# camera on surface pro 3



## clover65 (Mar 5, 2005)

I have surface pro 3 and the latest version of Skype.
All Windows updates installed and up to date.
I am unable to record a video message on Skype. 
When i click on Send video message all i get is a spinning circle in middle of screen and a box that says " looking good start recording"...nothing happens.
My camera works perfectly when i have a video call.
Can someone please shed some light on why this is happening?
Vera.


----------



## Masterchiefxx17 (Feb 27, 2010)

Hi and Welcome to TSF!

Make sure your running the latest drivers for the Surface:

Download Surface Pro 3, Surface Pro 2, and Surface Pro firmware and driver packs from Official Microsoft Download Center


----------



## clover65 (Mar 5, 2005)

I downloaded all those, but none of them seem to apply to my problem.


----------



## clover65 (Mar 5, 2005)

I have just installed my logitech camera, and it works just fine with Skype to send video messages. I cannot understand how Microsoft can put out Surface pro3 with inbuilt camera, which does not work properly with microsoft owned Skype.


----------



## Masterchiefxx17 (Feb 27, 2010)

How do other video recording work? Do they see the camera?
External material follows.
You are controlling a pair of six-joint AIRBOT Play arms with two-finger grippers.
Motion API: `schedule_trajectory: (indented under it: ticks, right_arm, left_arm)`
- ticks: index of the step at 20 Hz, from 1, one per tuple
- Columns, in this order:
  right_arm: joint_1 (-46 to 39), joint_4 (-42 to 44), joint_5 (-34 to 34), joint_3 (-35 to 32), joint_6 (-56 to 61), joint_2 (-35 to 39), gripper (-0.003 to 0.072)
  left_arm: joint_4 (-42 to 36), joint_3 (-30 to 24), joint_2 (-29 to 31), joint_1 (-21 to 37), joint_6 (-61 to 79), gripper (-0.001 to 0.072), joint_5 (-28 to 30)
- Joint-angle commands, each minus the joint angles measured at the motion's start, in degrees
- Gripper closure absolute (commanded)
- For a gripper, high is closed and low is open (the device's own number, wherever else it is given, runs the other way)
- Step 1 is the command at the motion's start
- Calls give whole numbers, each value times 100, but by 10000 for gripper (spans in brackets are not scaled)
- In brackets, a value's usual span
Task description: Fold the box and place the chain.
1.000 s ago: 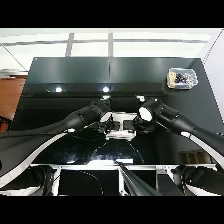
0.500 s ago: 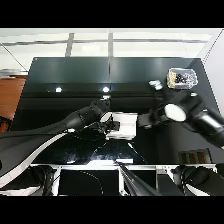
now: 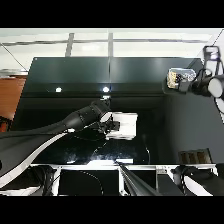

I would attempt and reinstall Skype.


----------



## clover65 (Mar 5, 2005)

The camera works fine with everything else...even to have video call on Skype. It is only the video message it does not work on. I reinstalled Skype and even tried an older version of Skype.


----------



## Masterchiefxx17 (Feb 27, 2010)

Sounds like a bug with Skype then, not the camera.


----------